== WHAT YOU WILL DO ==
How many lines below include the word "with"? State that number and nothing else.

== DATASET EXTRACT ==
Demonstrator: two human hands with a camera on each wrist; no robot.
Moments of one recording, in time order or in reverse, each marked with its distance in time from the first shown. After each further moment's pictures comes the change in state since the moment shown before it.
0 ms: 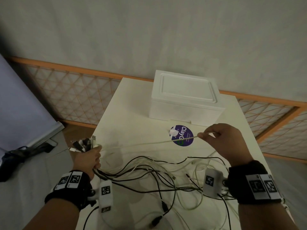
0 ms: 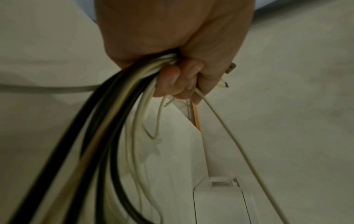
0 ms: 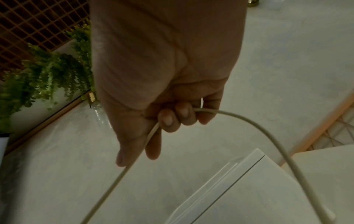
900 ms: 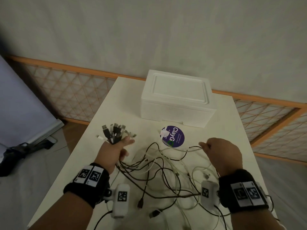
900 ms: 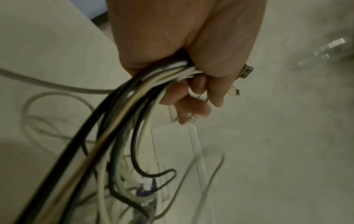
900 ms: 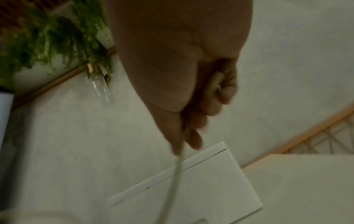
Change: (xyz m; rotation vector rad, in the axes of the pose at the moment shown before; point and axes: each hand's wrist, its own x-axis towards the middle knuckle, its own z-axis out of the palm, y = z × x) left_hand -0.089 0.010 0.110 0.105 -0.301 0.195; right_hand 0.000 0.060 -0.003 -0.597 -0.166 0.141
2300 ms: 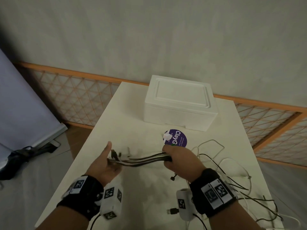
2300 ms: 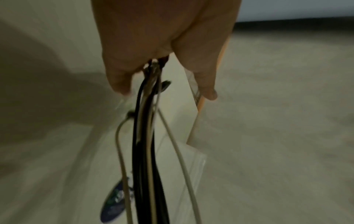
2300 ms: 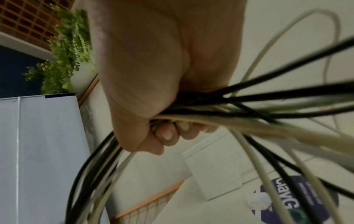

== SOLUTION ==
2